EXERCISE
Copy out the listing below exactly, please, and skip any pictures.

EXERCISE DATA
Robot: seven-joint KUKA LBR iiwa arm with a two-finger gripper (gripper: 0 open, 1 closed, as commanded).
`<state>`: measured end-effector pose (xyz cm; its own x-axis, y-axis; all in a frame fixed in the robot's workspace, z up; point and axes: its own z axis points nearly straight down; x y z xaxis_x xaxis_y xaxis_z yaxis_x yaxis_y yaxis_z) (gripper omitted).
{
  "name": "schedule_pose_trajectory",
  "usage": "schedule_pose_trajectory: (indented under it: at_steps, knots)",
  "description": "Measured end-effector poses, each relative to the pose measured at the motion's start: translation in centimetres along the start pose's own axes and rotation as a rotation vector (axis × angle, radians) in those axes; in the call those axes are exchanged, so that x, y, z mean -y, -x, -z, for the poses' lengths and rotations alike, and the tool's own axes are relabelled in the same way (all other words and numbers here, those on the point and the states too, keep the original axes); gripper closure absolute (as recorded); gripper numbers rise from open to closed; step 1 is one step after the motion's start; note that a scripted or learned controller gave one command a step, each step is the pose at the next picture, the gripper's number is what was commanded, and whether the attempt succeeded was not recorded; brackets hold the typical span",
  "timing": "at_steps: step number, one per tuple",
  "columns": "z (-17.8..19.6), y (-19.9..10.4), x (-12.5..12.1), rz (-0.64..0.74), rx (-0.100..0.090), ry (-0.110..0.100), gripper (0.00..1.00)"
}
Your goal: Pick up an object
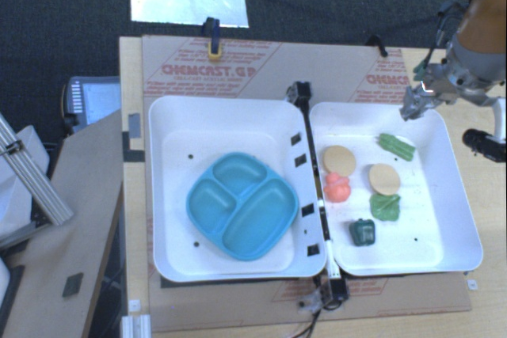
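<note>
The right bin (451,249) holds several small items: a green pickle-like piece (395,146), two tan discs (339,161) (384,178), a pink-red lump (337,188), a green leafy piece (385,206) and a dark teal block (363,232). My gripper (413,105) hangs over the bin's far right corner, up and right of the green pickle-like piece, apart from it. Nothing shows between its tips.
The left bin (170,138) carries a blue divided plate (241,205). A black clip strip (307,170) runs between the two bins. A yellow clamp (214,47) sits on the cardboard behind the bins, and a metal rail (28,170) stands at the far left.
</note>
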<state>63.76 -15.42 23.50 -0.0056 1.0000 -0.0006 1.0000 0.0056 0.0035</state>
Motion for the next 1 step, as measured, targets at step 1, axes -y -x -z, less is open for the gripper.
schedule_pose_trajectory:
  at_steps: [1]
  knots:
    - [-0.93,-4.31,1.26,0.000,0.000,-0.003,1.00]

ANSWER SECTION
Robot: seven-joint KUKA LBR iiwa arm with a two-finger gripper (gripper: 0 open, 1 closed, as commanded).
`<state>`: measured end-effector pose (xyz cm; its own x-axis, y-axis; all in a frame fixed in the robot's workspace, z up; point and axes: its own z axis points nearly straight down; x y z xaxis_x xaxis_y xaxis_z yaxis_x yaxis_y yaxis_z) (gripper omitted).
{
  "name": "schedule_pose_trajectory",
  "usage": "schedule_pose_trajectory: (indented under it: at_steps, knots)",
  "description": "Measured end-effector poses, each relative to the pose measured at the motion's start: translation in centimetres along the start pose's own axes and rotation as a rotation vector (axis × angle, radians) in those axes; in the call those axes are exchanged, so that x, y, z mean -y, -x, -z, for the poses' lengths and rotations alike, and the tool's own axes are relabelled in the same way (all other words and numbers here, those on the point and the states too, keep the original axes); gripper closure absolute (as recorded); gripper numbers rise from open to closed; step 1 is one step after the motion's start; note that a scripted or learned controller gave one command a step, each step is the pose at the next picture, the gripper's number is what was commanded, and whether the attempt succeeded was not recorded; brackets hold the typical span",
  "timing": "at_steps: step number, one per tuple",
  "columns": "z (-17.8..19.6), y (-19.9..10.4), x (-12.5..12.1), rz (-0.64..0.74), rx (-0.100..0.090), ry (-0.110..0.100), gripper (0.00..1.00)"
}
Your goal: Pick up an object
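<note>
The right bin (451,249) holds several small items: a green pickle-like piece (395,146), two tan discs (339,161) (384,178), a pink-red lump (337,188), a green leafy piece (385,206) and a dark teal block (363,232). My gripper (413,105) hangs over the bin's far right corner, up and right of the green pickle-like piece, apart from it. Nothing shows between its tips.
The left bin (170,138) carries a blue divided plate (241,205). A black clip strip (307,170) runs between the two bins. A yellow clamp (214,47) sits on the cardboard behind the bins, and a metal rail (28,170) stands at the far left.
</note>
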<state>63.76 -15.42 23.50 -0.0056 1.0000 -0.0006 1.0000 0.0056 0.0035</state>
Motion for the next 1 step, as measured, targets at step 1, axes -y -x -z, less is open for the gripper.
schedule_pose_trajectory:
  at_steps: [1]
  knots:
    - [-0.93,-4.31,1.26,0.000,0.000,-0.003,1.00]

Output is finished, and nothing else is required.